The evaluation results, published in the August 2006 issue of the medical journal The Lancet, centered on the SAFE strategy – surgery, antibiotics, facial cleanliness and environmental improvement – the four-pronged approach to controlling trachoma endorsed by the World Health Organization. After three years of intervention using the SAFE strategy in communities in southern Sudan, prevalence of active trachoma and unclean faces was reduced by up to 92 percent and 87 percent, respectively. The program was implemented with support of the Lions Clubs International Foundation in four districts with a combined population of almost 250,000 people.

“The evaluation data provide hope that if the strategy can be implemented with such success in southern Sudan, an area with limited resources, little infrastructure, and difficulties in access and insecurity, the strategy can be used to effectively wipe out the disease in all countries where it is found,” said Paul Emerson, technical director of the Carter Center Trachoma Control Program and co-author of the Lancet paper.

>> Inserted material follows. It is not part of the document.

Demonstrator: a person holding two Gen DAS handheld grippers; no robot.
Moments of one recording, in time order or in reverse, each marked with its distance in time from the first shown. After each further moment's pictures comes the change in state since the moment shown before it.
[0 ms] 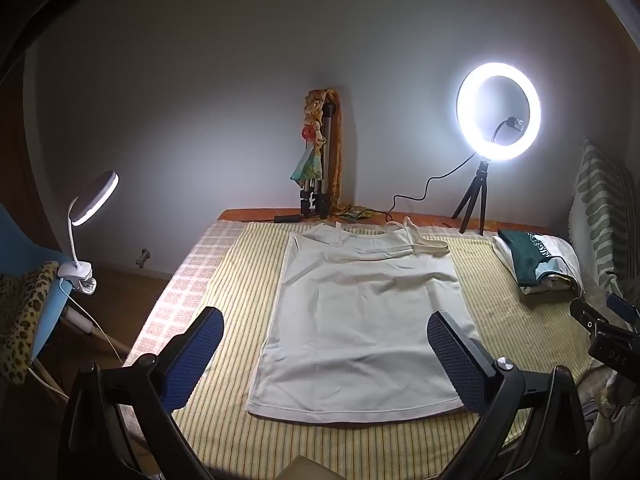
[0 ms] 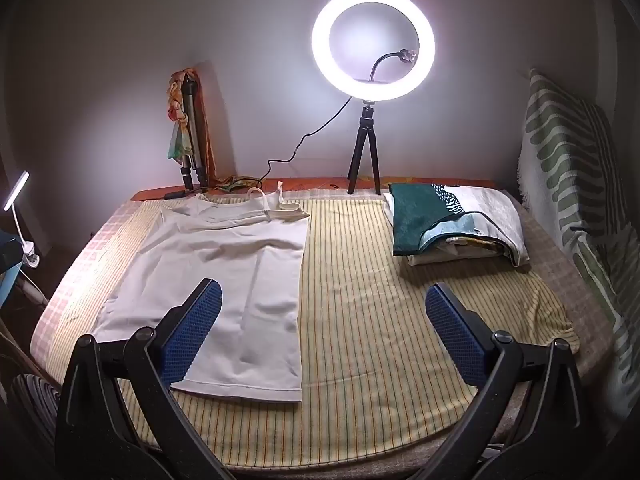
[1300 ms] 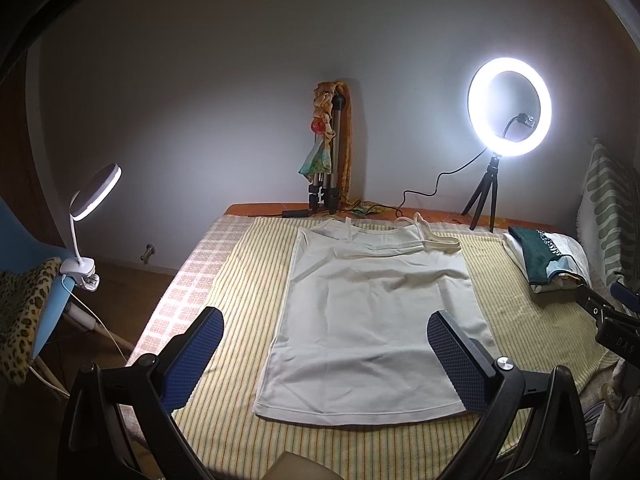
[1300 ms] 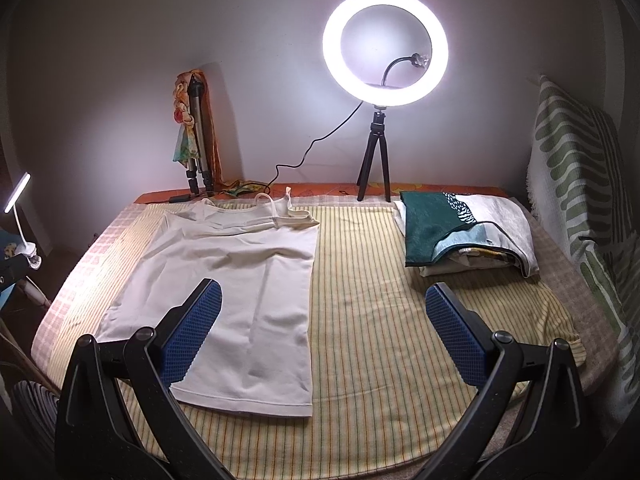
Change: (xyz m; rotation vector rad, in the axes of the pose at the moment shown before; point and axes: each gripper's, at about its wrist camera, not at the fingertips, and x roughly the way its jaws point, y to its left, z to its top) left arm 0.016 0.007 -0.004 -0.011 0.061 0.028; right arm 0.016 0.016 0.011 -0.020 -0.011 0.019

Caused by bacteria, trachoma is prevalent in poor, rural communities that lack access to basic hygiene, clean water and adequate sanitation. The disease is easily spread throughout a community via contact with dirty clothes, hands and flies that are attracted to eyes.

“These disease factors have been aggravated by the prolonged civil conflict in Sudan. In fact, the trachoma situation in southern Sudan is dire, with one of the highest prevalence rates of blinding trachoma in the world,” said Jeremiah Ngondi, co-author of the paper and Carter Center consultant.

The path to blindness from trachoma is slow and painful as repeated infections cause the eyelid to scar and turn inward allowing the eyelashes to scrape against the cornea. If left untreated, eyelashes constantly scratch the surface of the cornea leading to scarring and irreversible blindness.

For millions of people tortured by the end stages of the preventable disease, the world permanently fades from view, one painful blink at a time. Young children who rub their eyes with unclean hands and whose faces are constantly wiped by their mothers’ skirts, bear the heaviest burden of active trachoma infections and are the main source of infection for other people.

The study raises opportunity for future research on the collateral health benefits that the SAFE strategy can provide for children in trachoma-endemic areas of southern Sudan and elsewhere around the world.

“Just imagine how useful it is for people to have a yearly dose of a systemic antibiotic, plus hygiene promotion, plus access to water and sanitation, and imagine what effect that also is having on diarrheal diseases, infection with worms, pneumonia and other communicable diseases. We can have a powerful effect on health and development through the vehicle of trachoma control,” said Emerson.